An exact transcription is needed of the lines below from the one with "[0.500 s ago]" through the one with "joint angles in", with no other lines and no pictures.
-=-=-=-=-
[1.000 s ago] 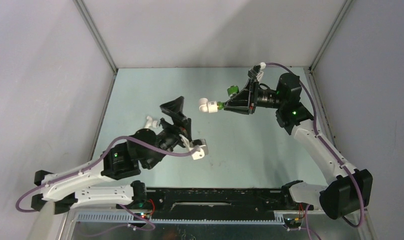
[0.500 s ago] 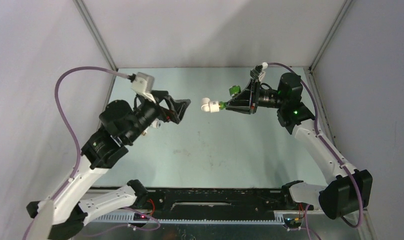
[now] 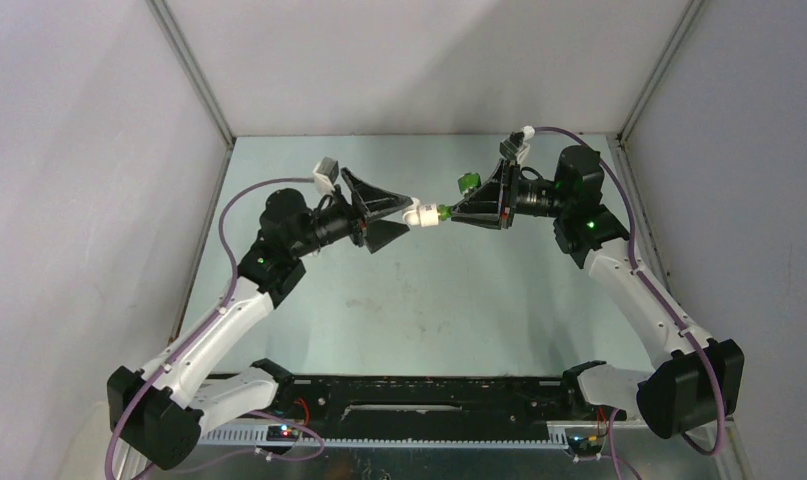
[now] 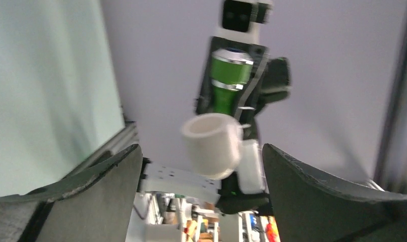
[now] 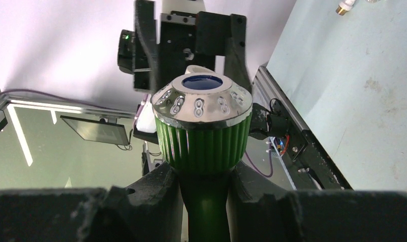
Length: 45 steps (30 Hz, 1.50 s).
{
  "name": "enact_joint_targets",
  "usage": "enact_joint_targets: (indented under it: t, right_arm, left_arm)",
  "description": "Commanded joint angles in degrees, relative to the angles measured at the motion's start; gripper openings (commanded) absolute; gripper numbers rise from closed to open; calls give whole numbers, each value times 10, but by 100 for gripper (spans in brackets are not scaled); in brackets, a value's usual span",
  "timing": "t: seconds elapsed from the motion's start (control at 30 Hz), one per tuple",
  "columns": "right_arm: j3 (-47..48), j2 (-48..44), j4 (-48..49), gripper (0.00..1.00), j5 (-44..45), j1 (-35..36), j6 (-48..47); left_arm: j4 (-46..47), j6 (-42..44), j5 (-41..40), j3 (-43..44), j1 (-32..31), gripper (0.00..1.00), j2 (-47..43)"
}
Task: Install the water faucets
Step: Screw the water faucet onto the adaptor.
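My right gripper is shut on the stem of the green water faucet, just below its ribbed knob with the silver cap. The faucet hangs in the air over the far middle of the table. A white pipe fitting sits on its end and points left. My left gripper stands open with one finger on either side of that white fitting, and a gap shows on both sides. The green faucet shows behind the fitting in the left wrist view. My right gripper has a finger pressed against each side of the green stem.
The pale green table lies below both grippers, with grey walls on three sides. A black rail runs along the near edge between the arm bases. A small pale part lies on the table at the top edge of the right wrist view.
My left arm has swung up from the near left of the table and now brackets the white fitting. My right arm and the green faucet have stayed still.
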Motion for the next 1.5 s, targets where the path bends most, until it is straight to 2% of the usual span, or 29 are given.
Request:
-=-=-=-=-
Response area
[0.500 s ago] 
[now] 
[now] 
[now] 
Length: 45 steps (30 Hz, 1.50 s).
{
  "name": "enact_joint_targets",
  "usage": "enact_joint_targets: (indented under it: t, right_arm, left_arm)",
  "description": "Commanded joint angles in degrees, relative to the angles measured at the motion's start; gripper openings (commanded) absolute; gripper numbers rise from closed to open; calls give whole numbers, each value times 10, but by 100 for gripper (spans in brackets are not scaled); in brackets, a value's usual span",

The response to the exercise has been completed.